The Musée Rath is an art museum in Geneva, used exclusively for temporary exhibitions. Its building is the oldest purpose-built art museum in Switzerland, and the original home of Geneva's Musée d'Art et d'Histoire.

It is located on Place Neuve, in front of the old city walls, next to the Grand Théâtre and near the Conservatoire de Musique.

== History ==
The museum was built between 1824 and 1826 by the architect Samuel Vaucher on behalf of the Société des arts. It was partly paid for with funds that General Simon Rath (1766–1819) had bequeathed to his sisters, Jeanne-Françoise and Henriette Rath, for such a purpose; the remainder was paid by the state of Geneva. Vaucher designed the building as a temple of the muses, inspired by Ancient Greek temples.

From 1826 to 1872, the school École Supérieure des Beaux-Arts, Genève was located in the basement of the Musée Rath.

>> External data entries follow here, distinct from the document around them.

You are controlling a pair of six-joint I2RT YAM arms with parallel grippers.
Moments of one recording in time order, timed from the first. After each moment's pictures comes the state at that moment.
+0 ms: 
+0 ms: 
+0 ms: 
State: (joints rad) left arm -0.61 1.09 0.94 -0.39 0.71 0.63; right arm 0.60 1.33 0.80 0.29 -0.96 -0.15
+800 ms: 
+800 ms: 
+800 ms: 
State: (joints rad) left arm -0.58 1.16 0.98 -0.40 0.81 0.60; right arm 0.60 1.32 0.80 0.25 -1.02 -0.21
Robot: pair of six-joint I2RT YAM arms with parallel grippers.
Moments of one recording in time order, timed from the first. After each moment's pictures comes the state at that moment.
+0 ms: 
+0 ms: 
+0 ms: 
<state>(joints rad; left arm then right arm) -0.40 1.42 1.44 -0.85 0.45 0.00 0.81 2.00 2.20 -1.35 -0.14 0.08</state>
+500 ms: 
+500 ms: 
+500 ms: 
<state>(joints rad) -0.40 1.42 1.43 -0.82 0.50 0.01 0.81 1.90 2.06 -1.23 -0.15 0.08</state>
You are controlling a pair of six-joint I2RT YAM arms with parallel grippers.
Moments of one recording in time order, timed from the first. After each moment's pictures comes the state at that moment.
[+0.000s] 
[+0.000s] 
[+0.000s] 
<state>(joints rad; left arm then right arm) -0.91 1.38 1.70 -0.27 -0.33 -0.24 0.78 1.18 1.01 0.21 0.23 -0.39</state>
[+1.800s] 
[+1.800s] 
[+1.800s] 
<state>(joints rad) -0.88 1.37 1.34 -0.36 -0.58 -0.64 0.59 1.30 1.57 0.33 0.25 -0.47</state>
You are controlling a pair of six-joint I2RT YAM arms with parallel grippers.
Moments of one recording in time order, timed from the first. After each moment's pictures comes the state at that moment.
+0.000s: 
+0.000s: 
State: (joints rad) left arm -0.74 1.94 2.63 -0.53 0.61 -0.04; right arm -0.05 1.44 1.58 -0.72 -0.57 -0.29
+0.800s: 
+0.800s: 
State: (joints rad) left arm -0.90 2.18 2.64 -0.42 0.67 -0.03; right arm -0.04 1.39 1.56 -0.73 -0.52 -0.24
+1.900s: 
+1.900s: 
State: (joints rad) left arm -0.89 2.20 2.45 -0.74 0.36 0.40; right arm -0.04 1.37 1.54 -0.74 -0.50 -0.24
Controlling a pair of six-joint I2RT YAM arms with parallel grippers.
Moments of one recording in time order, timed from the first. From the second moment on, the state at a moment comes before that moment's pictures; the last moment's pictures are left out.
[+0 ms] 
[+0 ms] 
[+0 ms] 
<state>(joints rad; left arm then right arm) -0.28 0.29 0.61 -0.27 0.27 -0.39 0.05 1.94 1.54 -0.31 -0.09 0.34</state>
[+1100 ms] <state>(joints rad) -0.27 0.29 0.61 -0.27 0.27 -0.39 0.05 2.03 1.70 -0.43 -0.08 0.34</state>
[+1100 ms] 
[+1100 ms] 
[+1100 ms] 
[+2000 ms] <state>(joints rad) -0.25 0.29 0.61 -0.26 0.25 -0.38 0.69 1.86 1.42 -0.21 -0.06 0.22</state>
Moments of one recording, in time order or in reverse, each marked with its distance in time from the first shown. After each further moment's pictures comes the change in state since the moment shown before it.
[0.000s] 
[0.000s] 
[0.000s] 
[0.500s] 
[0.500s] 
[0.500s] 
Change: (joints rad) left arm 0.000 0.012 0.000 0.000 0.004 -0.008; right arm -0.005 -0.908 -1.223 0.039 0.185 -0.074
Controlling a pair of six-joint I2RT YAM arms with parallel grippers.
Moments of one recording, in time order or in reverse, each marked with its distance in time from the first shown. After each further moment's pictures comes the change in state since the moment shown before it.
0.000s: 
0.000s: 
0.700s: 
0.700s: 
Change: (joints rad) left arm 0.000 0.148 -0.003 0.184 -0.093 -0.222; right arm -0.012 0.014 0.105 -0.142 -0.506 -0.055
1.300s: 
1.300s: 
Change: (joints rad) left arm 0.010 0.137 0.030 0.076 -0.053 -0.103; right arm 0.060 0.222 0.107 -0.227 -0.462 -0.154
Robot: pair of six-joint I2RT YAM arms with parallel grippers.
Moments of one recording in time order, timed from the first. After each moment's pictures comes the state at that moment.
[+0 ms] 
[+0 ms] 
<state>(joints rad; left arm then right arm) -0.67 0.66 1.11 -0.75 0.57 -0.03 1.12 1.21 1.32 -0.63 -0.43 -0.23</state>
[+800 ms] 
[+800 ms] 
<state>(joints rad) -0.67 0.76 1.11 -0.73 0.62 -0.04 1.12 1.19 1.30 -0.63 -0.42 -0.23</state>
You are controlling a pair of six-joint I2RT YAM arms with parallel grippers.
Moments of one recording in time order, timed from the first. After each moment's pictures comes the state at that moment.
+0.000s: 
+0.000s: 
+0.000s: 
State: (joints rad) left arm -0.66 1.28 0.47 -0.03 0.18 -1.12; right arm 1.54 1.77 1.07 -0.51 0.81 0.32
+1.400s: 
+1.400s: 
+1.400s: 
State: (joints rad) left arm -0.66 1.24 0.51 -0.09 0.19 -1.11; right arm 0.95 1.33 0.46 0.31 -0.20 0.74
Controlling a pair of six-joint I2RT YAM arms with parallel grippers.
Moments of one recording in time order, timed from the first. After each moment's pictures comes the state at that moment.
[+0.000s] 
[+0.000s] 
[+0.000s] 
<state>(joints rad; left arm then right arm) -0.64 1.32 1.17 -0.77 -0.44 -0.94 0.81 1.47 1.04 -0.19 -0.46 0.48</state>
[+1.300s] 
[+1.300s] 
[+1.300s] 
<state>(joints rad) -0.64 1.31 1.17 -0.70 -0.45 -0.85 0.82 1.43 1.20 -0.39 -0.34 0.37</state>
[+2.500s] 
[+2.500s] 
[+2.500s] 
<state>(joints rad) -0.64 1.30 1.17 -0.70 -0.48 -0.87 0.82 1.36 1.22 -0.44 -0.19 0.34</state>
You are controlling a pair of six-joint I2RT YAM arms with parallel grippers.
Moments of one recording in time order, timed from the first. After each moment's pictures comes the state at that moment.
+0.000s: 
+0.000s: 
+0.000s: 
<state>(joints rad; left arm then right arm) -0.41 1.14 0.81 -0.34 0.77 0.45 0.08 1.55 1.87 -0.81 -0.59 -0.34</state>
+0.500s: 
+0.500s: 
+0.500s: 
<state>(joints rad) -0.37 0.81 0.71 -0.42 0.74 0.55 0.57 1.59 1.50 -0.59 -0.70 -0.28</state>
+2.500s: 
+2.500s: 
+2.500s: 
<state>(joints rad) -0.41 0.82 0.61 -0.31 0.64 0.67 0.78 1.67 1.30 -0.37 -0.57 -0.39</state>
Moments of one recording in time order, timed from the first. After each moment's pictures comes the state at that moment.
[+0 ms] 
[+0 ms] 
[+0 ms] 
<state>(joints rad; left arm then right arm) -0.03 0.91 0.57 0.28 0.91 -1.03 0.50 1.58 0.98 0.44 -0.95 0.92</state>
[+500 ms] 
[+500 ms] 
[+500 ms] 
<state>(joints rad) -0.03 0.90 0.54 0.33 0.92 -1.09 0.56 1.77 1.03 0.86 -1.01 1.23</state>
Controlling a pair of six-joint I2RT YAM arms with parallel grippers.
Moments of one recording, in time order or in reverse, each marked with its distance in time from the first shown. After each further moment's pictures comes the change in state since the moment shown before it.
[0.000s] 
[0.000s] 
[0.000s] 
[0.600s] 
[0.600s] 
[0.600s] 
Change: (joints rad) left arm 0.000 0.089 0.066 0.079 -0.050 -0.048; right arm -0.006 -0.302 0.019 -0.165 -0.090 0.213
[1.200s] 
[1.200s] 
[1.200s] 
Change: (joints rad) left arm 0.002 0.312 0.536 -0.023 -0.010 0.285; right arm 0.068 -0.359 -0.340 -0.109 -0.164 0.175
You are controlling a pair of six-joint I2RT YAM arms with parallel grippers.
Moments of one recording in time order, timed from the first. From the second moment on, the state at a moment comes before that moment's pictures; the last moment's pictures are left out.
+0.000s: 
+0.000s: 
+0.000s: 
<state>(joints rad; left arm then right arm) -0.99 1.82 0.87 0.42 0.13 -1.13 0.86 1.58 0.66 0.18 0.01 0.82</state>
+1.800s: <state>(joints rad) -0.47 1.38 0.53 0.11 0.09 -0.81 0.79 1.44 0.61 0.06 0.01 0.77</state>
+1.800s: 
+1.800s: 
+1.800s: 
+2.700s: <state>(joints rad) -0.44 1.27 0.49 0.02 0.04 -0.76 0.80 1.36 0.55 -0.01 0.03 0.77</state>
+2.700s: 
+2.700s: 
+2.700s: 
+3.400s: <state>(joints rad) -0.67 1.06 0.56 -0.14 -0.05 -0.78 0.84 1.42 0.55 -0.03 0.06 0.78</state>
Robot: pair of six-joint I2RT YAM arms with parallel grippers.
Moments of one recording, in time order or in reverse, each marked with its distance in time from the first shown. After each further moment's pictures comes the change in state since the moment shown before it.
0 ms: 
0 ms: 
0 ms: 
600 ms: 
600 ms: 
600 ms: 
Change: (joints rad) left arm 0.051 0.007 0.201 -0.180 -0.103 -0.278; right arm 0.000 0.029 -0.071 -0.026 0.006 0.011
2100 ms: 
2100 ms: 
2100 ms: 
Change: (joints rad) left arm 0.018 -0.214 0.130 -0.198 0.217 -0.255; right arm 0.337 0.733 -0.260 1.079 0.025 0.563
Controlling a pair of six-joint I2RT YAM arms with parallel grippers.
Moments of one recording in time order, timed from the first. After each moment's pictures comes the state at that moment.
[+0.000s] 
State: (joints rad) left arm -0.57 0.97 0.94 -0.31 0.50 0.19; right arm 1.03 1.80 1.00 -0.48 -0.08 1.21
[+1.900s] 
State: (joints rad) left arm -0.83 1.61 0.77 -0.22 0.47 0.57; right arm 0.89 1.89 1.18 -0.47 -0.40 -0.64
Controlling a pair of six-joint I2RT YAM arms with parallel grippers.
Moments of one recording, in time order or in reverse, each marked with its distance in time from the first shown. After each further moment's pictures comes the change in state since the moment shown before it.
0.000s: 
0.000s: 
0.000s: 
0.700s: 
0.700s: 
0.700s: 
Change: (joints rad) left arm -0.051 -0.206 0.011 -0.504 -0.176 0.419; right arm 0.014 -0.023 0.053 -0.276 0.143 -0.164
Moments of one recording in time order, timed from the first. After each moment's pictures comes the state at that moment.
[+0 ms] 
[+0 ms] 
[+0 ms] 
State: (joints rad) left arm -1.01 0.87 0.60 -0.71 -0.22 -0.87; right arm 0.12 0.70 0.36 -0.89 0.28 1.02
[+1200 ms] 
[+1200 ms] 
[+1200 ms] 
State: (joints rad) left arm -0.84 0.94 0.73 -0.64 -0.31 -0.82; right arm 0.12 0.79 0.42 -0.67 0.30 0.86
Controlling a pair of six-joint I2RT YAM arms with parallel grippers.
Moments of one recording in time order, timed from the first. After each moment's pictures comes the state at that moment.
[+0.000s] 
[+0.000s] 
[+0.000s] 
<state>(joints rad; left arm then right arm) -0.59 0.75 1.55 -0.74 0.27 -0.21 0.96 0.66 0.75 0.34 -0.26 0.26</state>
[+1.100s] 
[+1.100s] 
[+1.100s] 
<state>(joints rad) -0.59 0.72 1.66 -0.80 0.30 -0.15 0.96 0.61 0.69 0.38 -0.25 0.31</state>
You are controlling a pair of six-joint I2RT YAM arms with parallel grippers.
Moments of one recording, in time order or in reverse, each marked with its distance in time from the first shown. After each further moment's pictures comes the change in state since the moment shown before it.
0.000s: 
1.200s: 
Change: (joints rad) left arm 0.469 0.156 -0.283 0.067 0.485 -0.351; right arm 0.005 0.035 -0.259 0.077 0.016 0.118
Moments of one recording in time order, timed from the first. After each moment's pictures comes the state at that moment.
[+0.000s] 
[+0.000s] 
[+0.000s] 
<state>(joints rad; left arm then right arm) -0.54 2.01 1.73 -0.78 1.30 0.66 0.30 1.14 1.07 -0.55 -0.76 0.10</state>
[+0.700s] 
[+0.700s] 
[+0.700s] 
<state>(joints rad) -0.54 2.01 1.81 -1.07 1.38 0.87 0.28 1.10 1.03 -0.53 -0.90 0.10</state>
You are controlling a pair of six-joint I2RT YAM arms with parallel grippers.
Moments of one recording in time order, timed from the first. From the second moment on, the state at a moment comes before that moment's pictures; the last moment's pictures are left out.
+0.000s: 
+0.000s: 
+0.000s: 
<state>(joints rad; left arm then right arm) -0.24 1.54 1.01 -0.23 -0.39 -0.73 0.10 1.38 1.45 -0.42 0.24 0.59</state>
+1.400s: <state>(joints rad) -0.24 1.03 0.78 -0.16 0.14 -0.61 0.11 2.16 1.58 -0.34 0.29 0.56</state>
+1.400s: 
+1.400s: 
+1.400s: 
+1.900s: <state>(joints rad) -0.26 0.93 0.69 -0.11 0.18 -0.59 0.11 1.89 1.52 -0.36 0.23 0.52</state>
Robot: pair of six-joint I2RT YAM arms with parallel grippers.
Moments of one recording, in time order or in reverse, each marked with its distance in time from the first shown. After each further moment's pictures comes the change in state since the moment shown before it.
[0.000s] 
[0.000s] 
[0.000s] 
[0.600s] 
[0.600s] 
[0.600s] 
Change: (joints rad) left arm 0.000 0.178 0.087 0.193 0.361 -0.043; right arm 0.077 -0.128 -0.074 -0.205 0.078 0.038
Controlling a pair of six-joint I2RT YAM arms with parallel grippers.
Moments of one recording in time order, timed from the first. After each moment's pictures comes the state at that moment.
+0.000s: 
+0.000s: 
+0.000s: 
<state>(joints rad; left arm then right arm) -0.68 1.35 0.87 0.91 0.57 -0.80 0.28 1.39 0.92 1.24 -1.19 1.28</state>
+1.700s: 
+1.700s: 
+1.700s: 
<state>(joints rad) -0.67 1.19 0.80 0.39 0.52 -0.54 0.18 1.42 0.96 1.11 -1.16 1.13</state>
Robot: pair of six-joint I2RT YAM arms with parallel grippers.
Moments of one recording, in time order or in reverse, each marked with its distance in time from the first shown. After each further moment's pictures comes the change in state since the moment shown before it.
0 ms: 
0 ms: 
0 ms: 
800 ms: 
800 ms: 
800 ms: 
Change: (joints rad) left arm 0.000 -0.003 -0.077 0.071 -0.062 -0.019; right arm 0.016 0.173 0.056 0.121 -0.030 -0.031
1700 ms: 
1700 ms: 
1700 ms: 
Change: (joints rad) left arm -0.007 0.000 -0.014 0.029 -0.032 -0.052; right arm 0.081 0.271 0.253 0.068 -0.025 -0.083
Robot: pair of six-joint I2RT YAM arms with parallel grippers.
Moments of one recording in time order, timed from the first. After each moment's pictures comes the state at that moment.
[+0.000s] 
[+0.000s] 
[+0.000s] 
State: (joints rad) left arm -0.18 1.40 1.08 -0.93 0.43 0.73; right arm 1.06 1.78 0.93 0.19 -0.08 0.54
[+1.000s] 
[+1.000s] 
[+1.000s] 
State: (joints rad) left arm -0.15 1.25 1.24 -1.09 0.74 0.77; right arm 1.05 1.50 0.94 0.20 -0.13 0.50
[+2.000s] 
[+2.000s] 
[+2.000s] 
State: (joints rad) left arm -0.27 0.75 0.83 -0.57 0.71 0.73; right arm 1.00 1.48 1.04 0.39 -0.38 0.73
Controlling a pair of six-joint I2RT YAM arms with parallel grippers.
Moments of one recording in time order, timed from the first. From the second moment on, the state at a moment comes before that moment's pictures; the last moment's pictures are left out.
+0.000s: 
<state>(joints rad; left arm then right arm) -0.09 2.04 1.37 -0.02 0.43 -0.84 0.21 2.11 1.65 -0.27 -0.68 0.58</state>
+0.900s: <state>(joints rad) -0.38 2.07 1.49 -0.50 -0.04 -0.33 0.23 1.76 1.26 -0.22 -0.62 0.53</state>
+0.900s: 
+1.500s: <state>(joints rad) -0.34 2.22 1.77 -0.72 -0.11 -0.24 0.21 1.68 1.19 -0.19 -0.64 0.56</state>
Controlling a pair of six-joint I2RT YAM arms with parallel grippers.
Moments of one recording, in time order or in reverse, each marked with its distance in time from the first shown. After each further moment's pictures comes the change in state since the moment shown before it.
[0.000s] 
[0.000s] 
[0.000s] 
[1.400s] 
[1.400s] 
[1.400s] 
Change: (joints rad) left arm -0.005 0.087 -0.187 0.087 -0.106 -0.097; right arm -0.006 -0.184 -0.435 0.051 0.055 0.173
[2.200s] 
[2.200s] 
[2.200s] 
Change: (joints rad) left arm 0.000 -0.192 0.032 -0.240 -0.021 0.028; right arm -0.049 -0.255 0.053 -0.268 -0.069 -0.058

At first the museum was used for both permanent and temporary exhibitions, as well as art teaching and as a cultural meeting place. By 1880 it had become too small for its collections. Since the opening of the larger Musée d'Art et d'Histoire in 1910, the Musée Rath has been devoted to temporary exhibitions of Swiss and international art, and archaeology.

Between 1916 and 1919 the museum was closed and the building was used for the Red Cross's International Prisoners-of-War Agency.

The museum has been owned by the city of Geneva since 1851. The building has been under cultural heritage management since 1921.